**Exercise brief**: Please restate word for word the lines of the entries below from the one with "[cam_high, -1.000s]" to the one with "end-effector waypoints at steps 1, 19", inclusive, and leave out every picture.

--

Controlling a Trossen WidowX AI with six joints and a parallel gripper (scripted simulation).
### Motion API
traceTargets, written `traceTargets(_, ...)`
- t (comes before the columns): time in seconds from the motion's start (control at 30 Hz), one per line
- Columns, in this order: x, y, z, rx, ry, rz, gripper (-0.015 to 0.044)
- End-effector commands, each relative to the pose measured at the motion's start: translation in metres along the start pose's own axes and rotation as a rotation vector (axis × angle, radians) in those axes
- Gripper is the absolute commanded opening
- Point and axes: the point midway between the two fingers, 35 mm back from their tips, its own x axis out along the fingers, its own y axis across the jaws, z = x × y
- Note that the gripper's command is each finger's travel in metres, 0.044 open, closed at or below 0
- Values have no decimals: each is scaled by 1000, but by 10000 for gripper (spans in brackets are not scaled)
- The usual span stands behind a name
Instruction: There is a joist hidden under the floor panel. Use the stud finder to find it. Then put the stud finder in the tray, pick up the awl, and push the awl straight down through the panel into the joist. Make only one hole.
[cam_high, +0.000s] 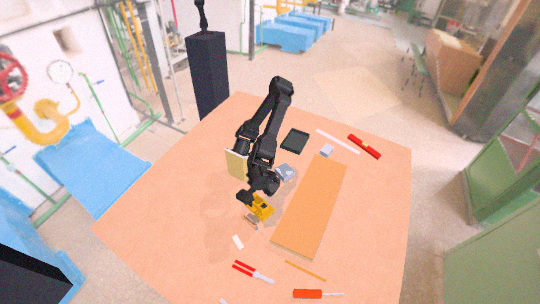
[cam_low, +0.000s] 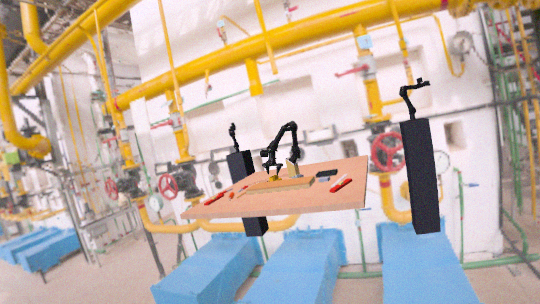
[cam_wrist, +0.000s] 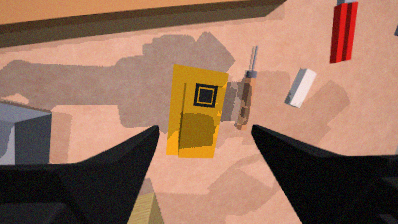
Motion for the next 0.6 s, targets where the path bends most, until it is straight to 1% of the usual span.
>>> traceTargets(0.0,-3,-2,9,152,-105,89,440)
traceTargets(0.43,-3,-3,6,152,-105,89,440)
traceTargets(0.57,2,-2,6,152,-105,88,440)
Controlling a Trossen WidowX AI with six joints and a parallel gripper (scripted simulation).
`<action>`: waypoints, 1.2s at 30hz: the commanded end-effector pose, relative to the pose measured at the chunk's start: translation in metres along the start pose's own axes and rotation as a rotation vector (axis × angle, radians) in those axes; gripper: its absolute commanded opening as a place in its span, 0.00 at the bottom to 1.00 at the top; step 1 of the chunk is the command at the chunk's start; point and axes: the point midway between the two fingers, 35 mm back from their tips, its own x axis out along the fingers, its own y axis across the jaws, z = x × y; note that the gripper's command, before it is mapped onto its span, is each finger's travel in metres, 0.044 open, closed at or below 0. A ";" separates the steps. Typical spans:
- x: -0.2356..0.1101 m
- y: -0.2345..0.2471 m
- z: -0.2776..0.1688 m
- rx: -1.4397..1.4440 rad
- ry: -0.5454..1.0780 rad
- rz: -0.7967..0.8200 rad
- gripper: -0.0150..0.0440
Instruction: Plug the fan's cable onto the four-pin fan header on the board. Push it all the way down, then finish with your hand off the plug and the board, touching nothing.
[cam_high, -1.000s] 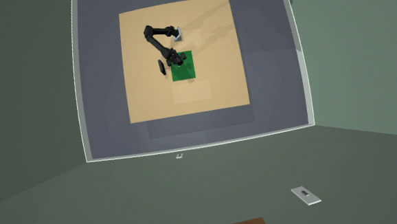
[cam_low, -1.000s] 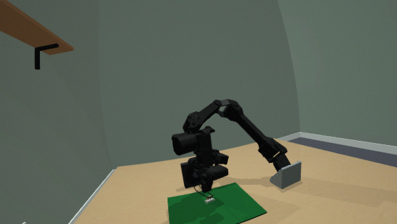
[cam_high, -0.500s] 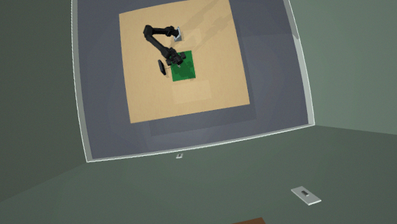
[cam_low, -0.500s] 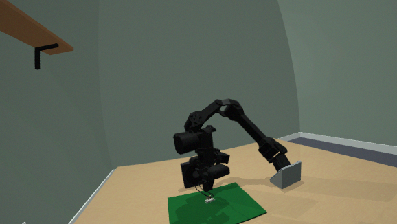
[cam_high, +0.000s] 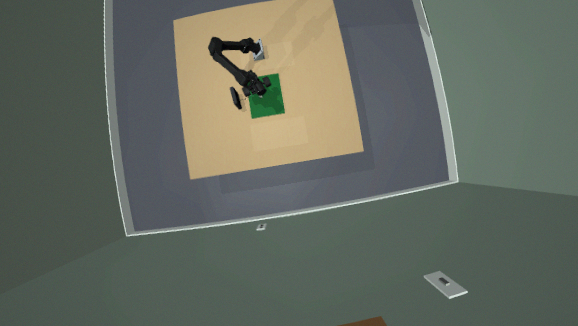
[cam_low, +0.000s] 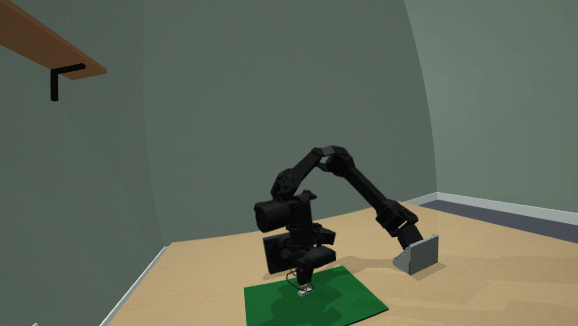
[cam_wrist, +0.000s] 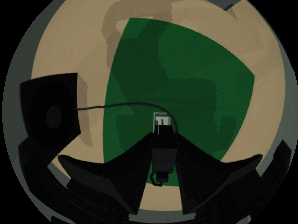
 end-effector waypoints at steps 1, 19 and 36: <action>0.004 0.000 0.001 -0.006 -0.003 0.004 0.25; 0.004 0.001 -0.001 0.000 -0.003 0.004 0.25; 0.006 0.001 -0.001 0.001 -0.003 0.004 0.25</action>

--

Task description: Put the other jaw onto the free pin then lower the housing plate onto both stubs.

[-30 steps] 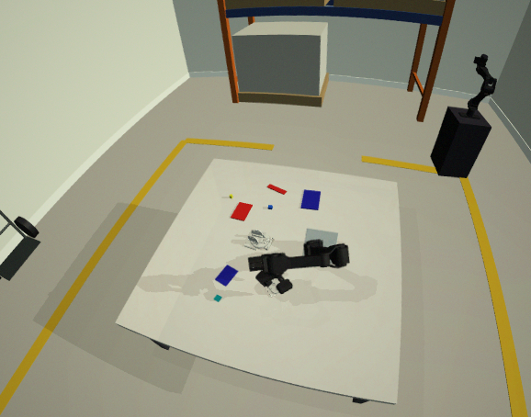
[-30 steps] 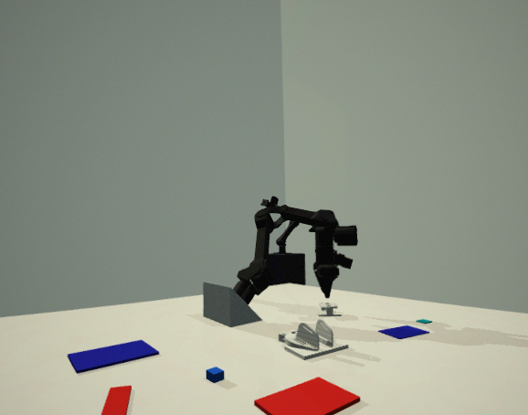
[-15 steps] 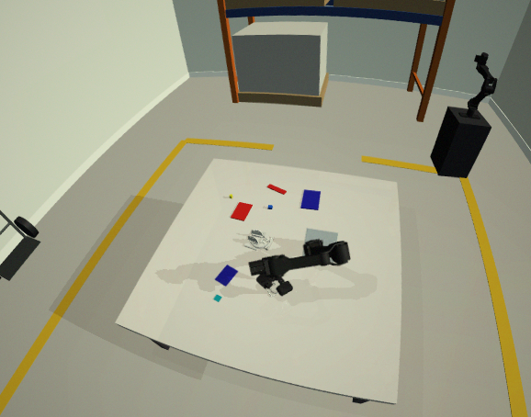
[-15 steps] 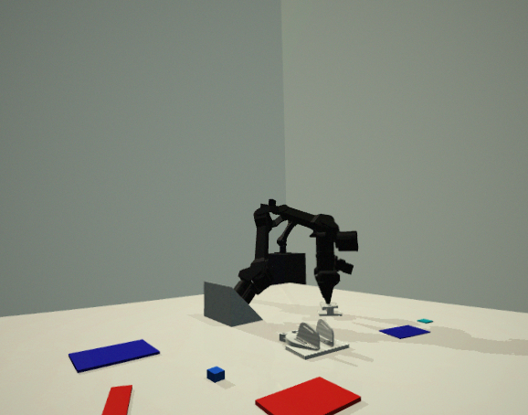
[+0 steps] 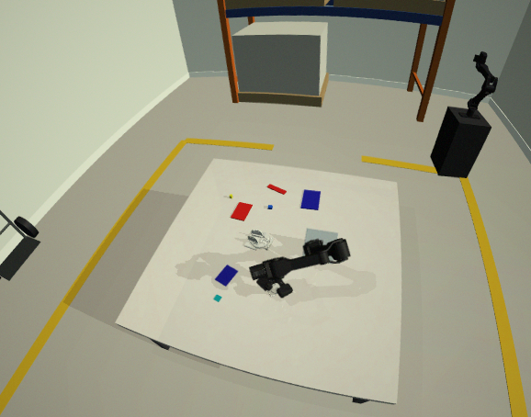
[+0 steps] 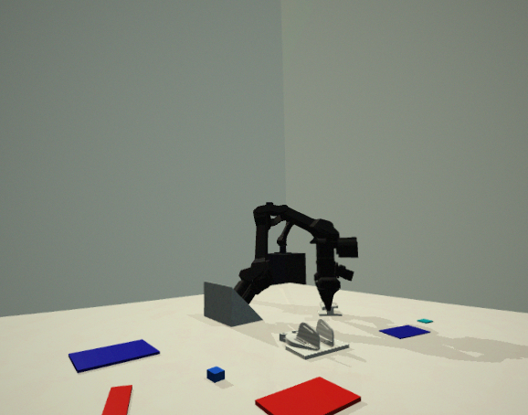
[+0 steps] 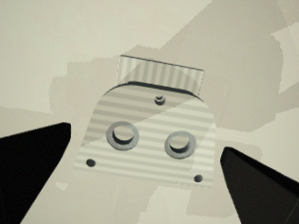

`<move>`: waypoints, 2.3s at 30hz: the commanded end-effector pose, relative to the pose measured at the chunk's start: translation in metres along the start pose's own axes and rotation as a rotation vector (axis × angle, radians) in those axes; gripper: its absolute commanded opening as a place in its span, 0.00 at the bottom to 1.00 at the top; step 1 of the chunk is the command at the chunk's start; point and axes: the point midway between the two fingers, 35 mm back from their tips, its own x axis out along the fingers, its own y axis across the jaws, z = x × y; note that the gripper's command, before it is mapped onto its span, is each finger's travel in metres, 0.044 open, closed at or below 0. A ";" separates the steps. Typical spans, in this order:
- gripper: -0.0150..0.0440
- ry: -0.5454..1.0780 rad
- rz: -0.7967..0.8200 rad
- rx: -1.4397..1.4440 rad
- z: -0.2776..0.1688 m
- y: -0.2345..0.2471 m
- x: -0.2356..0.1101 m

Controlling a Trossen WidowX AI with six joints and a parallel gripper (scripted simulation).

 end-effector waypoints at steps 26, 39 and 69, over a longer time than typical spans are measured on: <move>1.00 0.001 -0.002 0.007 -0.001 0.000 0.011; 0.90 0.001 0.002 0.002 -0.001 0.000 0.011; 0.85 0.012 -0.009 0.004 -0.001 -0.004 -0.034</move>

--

**Output for this exercise**:
[cam_high, -1.000s] 
[cam_low, -1.000s] 
[cam_high, -0.500s] 
[cam_low, -0.500s] 
[cam_high, +0.000s] 
[cam_low, +0.000s] 
[cam_wrist, +0.000s] 
 end-effector waypoints at steps 1, 19 and 36: <action>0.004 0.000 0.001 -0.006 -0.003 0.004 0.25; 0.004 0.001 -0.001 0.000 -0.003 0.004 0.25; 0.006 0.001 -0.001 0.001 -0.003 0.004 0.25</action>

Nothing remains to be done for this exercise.